### What the exercise asks
Give the listing again in full, exactly as it appears.

### Records
▼▼▼
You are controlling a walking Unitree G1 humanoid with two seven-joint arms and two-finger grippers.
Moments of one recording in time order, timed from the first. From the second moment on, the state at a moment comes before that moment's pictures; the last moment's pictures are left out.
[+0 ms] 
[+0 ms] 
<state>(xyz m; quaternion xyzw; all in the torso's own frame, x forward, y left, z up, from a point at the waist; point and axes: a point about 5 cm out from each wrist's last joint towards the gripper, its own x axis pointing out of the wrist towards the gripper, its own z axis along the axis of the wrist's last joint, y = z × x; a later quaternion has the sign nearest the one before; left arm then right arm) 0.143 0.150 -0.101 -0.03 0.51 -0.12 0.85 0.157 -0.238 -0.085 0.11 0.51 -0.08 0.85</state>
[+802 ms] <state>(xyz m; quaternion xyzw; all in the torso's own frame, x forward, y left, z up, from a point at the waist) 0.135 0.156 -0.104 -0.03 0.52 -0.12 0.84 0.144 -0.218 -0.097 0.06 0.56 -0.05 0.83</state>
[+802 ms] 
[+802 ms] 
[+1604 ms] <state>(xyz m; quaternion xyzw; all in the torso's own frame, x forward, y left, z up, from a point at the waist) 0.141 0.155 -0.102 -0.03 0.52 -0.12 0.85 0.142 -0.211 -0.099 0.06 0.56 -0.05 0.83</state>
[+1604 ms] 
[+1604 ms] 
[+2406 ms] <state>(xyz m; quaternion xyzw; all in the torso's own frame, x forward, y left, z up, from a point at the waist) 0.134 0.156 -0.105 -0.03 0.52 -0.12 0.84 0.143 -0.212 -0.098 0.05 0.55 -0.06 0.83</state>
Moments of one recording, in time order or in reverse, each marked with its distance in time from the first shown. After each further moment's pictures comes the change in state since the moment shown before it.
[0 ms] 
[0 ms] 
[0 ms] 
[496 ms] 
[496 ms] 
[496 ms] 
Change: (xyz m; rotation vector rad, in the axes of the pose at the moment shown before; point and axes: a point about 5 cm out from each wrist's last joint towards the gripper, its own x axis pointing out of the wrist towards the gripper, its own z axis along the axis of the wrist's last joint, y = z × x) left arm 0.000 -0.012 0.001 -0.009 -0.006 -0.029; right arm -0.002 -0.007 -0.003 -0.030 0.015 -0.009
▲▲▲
### Exercise response
You are controlling a walking Unitree G1 humanoid with two seven-joint arms and two-finger grippers.
Moments of one recording in time order, timed from the first. From the second moment on, the state at a moment comes before that moment's pictures; the last moment's pictures are left out.
[+0 ms] 
[+0 ms] 
<state>(xyz m; quaternion xyzw; all in the torso's own frame, x forward, y left, z up, from a point at the waist; point and axes: a point about 5 cm out from each wrist's last joint towards the gripper, its own x axis pointing out of the wrist towards the gripper, its own z axis along the axis of the wrist's last joint, y = z × x; a later quaternion has the sign nearest the one before; left arm then right arm) 0.143 0.150 -0.101 -0.03 0.51 -0.12 0.85 0.157 -0.238 -0.085 0.11 0.51 -0.08 0.85</state>
[+802 ms] <state>(xyz m; quaternion xyzw; all in the torso's own frame, x forward, y left, z up, from a point at the waist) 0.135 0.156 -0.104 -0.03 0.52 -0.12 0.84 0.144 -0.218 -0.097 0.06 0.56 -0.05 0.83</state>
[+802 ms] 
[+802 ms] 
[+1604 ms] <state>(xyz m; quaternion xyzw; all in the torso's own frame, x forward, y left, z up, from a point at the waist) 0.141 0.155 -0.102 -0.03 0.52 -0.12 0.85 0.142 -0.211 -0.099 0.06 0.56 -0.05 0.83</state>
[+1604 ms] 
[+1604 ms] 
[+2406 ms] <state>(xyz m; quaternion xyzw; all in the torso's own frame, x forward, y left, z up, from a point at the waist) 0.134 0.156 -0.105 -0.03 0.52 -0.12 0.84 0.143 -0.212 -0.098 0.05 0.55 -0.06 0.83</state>
Moments of one recording, in time order or in reverse, each marked with its distance in time from the first shown. After each further moment's pictures comes the change in state since the moment shown before it.
[0 ms] 
[0 ms] 
[0 ms] 
[496 ms] 
[496 ms] 
[496 ms] 
Change: (xyz m; rotation vector rad, in the axes of the pose at the moment shown before; point and axes: a point about 5 cm out from each wrist's last joint towards the gripper, its own x axis pointing out of the wrist towards the gripper, its own z axis along the axis of the wrist's last joint, y = z × x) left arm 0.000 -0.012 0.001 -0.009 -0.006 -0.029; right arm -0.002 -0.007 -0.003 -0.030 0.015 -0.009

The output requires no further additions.